- **What is expected**: Go through the listing below and output exactly the line with "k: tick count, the", the line with "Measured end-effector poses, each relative", and each line between; omit the rest.

--------------------

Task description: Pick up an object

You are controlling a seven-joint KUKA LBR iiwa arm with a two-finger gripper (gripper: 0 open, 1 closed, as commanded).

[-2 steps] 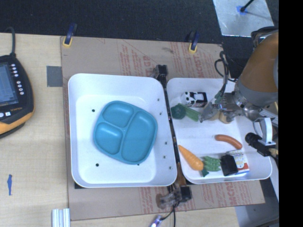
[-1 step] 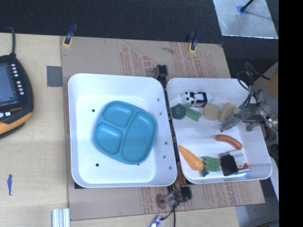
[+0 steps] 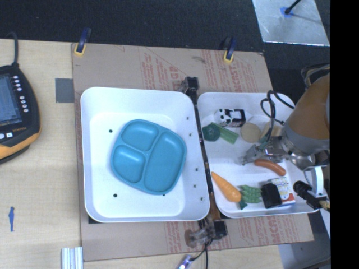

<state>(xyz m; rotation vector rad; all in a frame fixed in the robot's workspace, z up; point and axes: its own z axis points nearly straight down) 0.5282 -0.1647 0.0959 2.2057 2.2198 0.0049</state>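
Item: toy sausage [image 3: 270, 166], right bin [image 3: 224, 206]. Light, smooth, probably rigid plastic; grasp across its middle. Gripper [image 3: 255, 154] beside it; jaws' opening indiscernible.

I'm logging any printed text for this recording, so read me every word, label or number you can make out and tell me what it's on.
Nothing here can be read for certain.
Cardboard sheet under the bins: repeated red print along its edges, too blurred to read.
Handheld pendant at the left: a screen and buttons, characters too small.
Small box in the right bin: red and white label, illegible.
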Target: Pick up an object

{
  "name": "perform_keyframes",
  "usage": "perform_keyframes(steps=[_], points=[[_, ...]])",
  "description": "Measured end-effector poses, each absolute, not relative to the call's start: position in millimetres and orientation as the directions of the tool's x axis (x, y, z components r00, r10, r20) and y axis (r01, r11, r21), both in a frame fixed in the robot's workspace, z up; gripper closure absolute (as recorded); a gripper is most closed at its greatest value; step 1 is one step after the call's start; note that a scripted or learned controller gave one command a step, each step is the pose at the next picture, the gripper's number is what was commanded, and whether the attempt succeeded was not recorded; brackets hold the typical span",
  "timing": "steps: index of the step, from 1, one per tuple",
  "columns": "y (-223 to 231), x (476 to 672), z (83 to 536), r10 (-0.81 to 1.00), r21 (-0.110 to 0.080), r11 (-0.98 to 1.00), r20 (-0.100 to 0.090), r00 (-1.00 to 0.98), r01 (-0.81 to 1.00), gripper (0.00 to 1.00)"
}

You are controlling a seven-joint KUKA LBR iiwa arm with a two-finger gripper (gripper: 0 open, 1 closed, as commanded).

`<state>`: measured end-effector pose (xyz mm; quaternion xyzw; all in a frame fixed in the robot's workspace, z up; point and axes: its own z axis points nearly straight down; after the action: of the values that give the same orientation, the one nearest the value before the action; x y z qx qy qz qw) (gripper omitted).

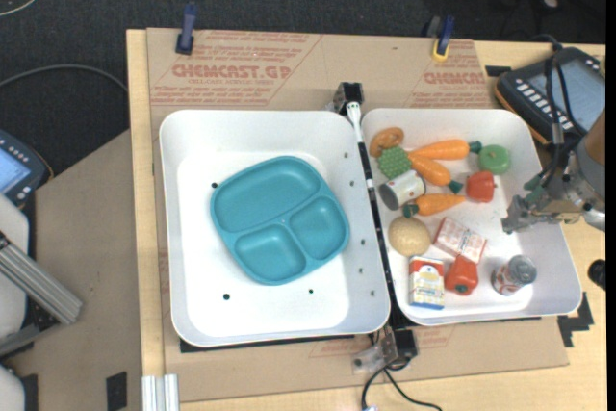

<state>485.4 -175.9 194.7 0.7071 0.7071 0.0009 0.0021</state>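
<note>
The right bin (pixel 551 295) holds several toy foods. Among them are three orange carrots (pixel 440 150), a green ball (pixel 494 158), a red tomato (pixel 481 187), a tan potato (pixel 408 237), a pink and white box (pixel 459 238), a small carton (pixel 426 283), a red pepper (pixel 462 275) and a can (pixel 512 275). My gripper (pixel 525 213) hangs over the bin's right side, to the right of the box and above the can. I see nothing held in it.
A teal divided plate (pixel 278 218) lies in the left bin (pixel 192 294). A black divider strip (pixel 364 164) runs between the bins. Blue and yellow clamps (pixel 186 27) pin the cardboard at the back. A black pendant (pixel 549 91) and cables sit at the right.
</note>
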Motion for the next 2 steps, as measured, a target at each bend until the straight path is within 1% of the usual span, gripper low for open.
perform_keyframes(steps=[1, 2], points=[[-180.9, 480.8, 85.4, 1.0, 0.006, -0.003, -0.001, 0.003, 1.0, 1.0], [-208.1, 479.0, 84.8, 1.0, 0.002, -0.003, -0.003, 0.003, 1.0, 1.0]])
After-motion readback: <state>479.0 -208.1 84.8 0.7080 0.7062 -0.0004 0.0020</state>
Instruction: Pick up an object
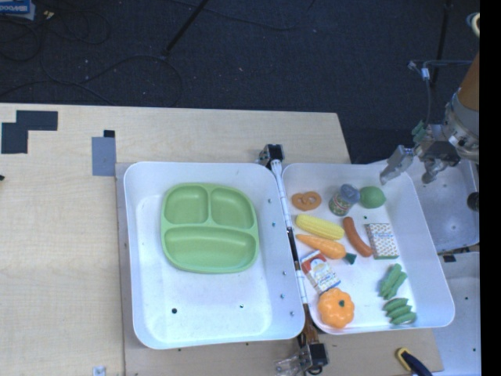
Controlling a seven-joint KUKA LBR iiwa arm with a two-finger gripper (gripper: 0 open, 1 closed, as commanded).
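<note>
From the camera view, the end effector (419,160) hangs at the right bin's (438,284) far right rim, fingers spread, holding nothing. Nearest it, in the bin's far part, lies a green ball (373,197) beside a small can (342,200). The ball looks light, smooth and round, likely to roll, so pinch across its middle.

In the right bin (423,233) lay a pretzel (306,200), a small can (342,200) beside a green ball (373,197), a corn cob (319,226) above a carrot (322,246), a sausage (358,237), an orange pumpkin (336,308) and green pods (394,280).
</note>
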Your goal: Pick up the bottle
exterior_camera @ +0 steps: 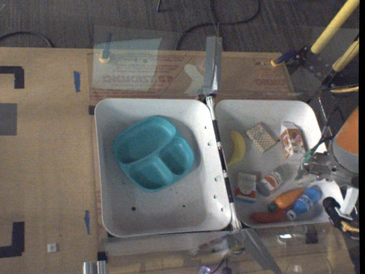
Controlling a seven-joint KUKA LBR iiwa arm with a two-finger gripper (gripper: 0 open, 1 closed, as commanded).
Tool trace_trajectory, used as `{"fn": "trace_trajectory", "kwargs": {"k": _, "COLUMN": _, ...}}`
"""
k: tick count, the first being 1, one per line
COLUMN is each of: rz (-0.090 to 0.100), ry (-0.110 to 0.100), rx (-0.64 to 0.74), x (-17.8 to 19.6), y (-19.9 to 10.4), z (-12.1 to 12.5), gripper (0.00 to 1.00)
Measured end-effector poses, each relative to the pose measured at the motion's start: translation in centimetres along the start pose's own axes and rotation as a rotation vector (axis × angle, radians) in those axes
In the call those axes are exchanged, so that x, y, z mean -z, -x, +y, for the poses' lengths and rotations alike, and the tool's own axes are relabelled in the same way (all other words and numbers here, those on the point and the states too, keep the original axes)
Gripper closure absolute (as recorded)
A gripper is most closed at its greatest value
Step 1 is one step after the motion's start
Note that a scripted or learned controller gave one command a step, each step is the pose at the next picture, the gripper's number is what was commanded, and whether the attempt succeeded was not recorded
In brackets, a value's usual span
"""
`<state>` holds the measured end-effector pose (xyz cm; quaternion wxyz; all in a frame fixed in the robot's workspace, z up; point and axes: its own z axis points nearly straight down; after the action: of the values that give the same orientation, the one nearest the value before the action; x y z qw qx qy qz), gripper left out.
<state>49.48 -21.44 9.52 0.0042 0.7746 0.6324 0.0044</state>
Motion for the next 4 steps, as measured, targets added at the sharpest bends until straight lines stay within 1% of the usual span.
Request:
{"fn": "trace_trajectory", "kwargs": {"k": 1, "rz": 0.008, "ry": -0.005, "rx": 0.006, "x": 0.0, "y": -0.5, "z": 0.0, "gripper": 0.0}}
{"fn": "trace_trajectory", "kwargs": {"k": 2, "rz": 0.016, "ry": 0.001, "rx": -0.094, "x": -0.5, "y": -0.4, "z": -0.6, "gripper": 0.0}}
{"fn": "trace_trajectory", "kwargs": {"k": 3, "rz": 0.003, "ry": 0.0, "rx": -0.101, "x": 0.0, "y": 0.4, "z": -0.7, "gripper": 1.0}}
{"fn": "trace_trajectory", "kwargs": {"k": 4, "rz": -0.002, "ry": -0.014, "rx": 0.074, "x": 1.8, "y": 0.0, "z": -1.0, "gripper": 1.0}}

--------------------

- **Solution to the problem**:
k: tick count, the first being 1, one per line
COLUMN is each of: rz (-0.090 to 0.100), ry (-0.110 to 0.100), rx (-0.64 to 0.74), x (-17.8 to 19.6), y (-19.9 to 10.4), z (-12.1 to 12.5), gripper (0.00 to 1.00)
Measured end-effector poses, each relative to the pose measured at the motion's start: translation in centimetres along the start pose's own axes and rotation as a rotation vector (axis × angle, radians) in those axes

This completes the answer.